- _YOUR ASSIGNMENT_
In the entries that follow, find the line containing "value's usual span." and the line containing "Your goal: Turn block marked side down", then retype exactly the lines from the first through the second, pictures excluded.

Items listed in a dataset
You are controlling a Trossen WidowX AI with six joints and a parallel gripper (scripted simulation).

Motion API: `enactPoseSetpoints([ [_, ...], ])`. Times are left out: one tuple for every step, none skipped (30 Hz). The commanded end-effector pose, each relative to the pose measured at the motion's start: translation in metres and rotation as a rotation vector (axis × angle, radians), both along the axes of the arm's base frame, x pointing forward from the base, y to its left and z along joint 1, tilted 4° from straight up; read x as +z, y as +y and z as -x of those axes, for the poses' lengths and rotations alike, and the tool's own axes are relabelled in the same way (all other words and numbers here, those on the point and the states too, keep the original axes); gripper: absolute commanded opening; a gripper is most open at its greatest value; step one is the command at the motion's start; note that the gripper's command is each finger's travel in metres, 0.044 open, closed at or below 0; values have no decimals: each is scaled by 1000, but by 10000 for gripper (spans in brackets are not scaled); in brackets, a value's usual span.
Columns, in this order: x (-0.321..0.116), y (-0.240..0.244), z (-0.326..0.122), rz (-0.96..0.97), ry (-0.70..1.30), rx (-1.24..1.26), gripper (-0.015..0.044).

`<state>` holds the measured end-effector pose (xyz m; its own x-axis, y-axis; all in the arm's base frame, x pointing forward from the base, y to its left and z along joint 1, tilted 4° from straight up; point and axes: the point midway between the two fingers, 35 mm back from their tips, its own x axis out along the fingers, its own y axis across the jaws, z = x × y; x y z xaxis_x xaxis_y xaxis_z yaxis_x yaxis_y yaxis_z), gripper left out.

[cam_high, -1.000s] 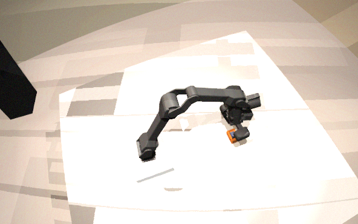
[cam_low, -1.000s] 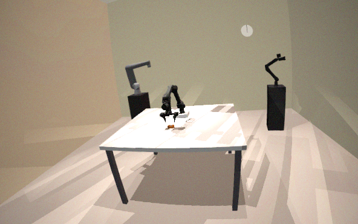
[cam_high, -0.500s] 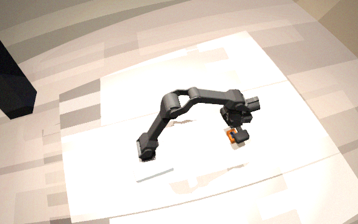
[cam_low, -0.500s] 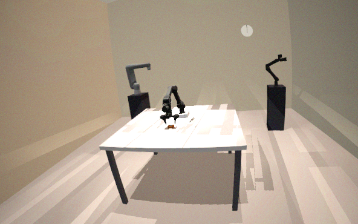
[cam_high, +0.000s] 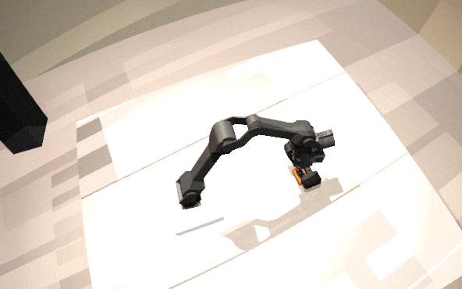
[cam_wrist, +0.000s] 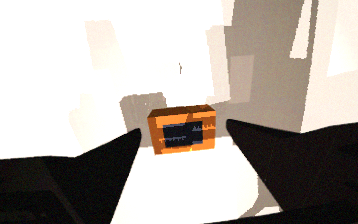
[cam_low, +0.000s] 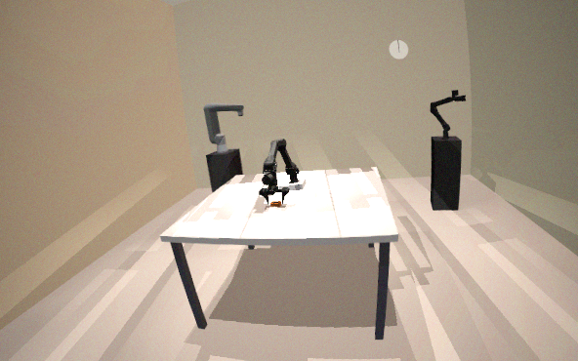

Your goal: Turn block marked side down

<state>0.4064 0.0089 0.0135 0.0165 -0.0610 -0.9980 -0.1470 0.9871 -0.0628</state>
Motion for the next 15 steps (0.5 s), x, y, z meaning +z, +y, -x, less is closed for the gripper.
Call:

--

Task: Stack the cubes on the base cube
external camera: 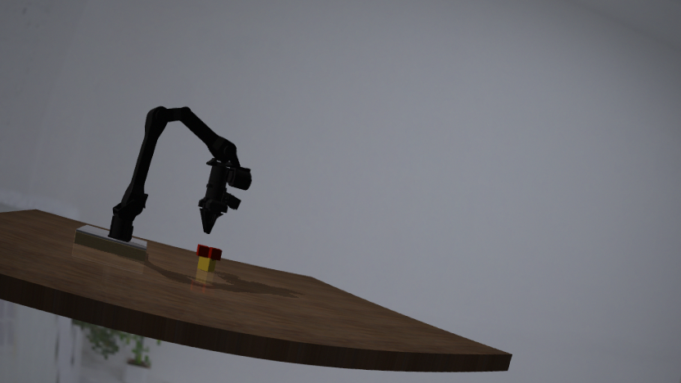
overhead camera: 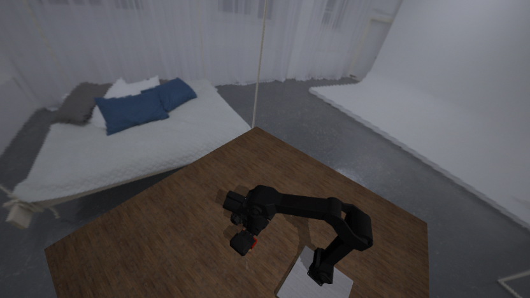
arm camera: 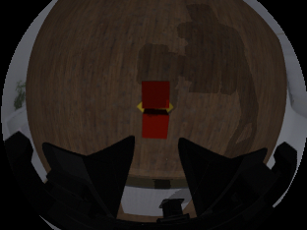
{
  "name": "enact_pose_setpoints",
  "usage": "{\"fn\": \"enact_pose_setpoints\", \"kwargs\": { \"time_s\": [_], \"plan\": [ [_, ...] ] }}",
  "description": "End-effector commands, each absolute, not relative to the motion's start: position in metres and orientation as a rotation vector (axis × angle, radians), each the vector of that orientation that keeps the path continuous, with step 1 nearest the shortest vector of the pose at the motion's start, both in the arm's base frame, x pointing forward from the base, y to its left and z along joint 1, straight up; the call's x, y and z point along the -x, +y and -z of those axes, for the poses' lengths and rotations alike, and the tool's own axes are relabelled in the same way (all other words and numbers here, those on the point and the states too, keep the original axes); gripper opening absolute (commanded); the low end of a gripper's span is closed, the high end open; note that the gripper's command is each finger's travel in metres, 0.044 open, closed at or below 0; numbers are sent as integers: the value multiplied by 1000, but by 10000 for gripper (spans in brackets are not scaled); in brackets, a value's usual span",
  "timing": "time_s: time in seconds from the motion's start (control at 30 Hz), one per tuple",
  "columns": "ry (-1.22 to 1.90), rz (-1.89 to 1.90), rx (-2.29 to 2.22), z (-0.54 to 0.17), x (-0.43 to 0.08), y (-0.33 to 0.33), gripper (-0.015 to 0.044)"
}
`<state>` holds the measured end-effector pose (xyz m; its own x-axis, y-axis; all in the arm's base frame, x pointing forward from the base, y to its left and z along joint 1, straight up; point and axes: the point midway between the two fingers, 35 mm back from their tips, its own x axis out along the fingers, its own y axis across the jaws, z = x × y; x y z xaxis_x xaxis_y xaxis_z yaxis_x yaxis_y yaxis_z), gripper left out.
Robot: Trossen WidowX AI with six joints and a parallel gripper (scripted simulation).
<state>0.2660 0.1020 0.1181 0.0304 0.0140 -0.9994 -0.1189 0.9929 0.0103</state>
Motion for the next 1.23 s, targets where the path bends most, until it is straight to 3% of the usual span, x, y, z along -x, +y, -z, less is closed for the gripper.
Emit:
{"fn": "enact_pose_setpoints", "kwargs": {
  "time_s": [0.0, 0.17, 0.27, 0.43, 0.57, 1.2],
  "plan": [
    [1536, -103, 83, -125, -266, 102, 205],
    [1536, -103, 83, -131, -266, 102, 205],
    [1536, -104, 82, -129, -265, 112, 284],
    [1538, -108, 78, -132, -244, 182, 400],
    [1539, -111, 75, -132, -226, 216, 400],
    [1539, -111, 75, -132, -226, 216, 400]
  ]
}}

- _WRITTEN RESPONSE_
Motion API: `enactPoseSetpoints([ [_, ...], ])`. Times are left out: one tuple for every step, none skipped (30 Hz). The commanded end-effector pose, each relative to the pose measured at the motion's start: translation in metres and rotation as a rotation vector (axis × angle, radians), both along the axes of the arm's base frame, x pointing forward from the base, y to its left and z along joint 1, tilted 4° from straight up; read x as +z, y as +y and z as -x of those axes, for the poses' lengths and rotations alike, and the tool's own axes are relabelled in the same way (all other words and numbers here, those on the point and the states too, keep the original axes); gripper: absolute commanded opening; a gripper is most open at its greatest value; step one is the command at the motion's start; note that the gripper's command is each finger's travel in metres, 0.044 open, closed at or below 0; values have no decimals: each is scaled by 1000, but by 10000 for gripper (spans in brackets are not scaled); in brackets, a value's usual span.
Columns, in this order: x (-0.321..0.116), y (-0.240..0.244), z (-0.326..0.122), rz (-0.96..0.97), ry (-0.70..1.30), rx (-1.24..1.26), gripper (-0.015..0.044).

`<state>` holds the measured end-effector pose (xyz m; its own x-axis, y-axis; all in the arm's base frame, x pointing forward from the base, y to its left and z along joint 1, tilted 4° from straight up; point and axes: the point midway between the two fingers, 35 mm back from their tips, its own x axis out along the fingers, its own y axis across the jaws, z = x × y; x y z xaxis_x xaxis_y xaxis_z yaxis_x yaxis_y yaxis_z), gripper left out.

[cam_high, -1.000s] 
[cam_low, -1.000s] 
[cam_high, -0.500s] 
[cam_low, -0.500s] 
[cam_high, +0.000s] 
[cam_wrist, +0.000s] 
[cam_low, +0.000s] 

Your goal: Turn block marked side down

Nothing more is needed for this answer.